Limitations & Future Work

  • Generation quality is constrained by the 3D-UNet backbone; large-scale DiT models are not employed.
  • Gaze data collection is costly (10 participants over 3 months); automated alternatives warrant exploration.
  • The work focuses solely on the generative side of causal awareness and does not integrate end-to-end with downstream accident understanding tasks (e.g., prediction, liability attribution).
  • The utility of generated videos in actual autonomous driving testing has not been evaluated.
  • vs.
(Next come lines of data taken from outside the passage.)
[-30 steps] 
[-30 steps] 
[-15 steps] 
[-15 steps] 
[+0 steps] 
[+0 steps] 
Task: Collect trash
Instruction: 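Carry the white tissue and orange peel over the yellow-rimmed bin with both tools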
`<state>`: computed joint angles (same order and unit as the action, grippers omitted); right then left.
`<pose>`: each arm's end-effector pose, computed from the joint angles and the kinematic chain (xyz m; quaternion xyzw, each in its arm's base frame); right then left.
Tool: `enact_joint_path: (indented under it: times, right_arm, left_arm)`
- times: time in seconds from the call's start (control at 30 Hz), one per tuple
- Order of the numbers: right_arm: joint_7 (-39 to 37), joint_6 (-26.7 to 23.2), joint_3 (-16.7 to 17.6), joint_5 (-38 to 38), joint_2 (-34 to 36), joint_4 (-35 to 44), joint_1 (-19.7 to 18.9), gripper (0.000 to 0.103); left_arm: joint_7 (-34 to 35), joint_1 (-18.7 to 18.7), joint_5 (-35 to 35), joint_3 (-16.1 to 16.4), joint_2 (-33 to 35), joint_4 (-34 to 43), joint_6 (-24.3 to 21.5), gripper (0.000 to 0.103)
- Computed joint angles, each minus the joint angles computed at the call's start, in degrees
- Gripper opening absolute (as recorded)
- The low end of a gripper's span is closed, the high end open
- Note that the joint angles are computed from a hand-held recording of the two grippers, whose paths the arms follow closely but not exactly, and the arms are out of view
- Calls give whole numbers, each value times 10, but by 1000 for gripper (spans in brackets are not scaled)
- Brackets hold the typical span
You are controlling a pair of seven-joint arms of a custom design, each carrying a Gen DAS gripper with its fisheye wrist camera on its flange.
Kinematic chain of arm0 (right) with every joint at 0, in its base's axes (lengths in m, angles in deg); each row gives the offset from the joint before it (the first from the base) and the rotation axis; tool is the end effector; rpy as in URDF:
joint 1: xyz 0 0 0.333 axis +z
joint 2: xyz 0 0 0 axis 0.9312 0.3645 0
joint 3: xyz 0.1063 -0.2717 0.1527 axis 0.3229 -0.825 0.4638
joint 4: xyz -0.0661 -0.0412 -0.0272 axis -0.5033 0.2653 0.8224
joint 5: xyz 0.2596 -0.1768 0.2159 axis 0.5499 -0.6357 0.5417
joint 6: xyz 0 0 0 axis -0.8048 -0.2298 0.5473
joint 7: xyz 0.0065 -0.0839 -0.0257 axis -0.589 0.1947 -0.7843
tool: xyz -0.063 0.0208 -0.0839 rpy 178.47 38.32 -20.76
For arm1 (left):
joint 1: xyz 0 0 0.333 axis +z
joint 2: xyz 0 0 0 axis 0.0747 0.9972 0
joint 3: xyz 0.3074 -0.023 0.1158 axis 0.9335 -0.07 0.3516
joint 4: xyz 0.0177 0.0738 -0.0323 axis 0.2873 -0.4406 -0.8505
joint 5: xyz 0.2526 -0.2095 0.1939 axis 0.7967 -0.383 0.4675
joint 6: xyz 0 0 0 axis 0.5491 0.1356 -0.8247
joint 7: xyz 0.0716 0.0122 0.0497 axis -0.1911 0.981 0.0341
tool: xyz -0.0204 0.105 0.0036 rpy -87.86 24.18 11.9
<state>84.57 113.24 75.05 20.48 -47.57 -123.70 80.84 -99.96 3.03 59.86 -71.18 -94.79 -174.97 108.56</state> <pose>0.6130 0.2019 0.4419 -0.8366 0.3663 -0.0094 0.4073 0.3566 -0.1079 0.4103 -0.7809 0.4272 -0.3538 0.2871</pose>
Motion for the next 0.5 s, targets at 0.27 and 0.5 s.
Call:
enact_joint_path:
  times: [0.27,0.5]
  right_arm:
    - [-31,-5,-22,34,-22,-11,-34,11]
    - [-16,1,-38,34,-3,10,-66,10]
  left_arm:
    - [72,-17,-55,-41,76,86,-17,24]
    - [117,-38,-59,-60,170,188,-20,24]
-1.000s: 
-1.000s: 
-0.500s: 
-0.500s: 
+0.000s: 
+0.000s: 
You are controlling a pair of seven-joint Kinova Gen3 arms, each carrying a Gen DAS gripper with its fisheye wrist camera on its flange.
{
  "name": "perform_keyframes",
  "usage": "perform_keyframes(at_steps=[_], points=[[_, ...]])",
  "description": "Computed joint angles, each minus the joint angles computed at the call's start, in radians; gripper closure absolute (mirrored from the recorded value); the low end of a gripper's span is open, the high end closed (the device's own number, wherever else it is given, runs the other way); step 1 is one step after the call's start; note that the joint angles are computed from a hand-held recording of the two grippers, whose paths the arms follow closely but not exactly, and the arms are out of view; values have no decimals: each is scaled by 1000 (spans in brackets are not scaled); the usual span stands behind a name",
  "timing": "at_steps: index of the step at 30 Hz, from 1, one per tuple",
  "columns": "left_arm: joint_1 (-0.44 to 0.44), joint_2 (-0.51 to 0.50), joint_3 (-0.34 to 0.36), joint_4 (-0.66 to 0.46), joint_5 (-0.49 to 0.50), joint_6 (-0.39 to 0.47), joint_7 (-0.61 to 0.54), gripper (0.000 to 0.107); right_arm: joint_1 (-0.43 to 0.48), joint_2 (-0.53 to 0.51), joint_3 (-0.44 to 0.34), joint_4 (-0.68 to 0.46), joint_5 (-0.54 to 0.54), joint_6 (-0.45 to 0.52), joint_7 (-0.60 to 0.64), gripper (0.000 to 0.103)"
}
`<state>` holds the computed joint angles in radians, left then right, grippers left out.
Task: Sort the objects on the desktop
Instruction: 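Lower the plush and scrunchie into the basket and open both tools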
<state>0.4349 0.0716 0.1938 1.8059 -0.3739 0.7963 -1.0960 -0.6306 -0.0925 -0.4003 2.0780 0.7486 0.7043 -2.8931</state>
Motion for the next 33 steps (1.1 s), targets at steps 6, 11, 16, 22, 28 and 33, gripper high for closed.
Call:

Abductive-OAVD: The latter focuses only on text-to-video generation and does not explore causality in video-conditioned synthesis.
  • vs. CogVideoX: This general-purpose model underperforms on collision semantics in accident scenes; CTS/CTG can be applied as a plug-in enhancement.
  • vs. Driving Scene Video Diffusion (e.g., DriverDreamer): These methods primarily target multi-view consistency in accident-free scenarios.

Rating

  • Novelty: ⭐⭐⭐⭐ — Unique perspective of introducing causal entity localization and driver gaze into video diffusion.
  • Experimental Thoroughness: ⭐⭐⭐⭐ — Three tasks, transferability validation, and ablation studies.
  • Writing Quality: ⭐⭐⭐ — Content-rich but somewhat complex in structure.
  • Value: ⭐⭐⭐⭐ — The Drive-Gaze dataset and causally aware diffusion paradigm carry significant implications for autonomous driving safety.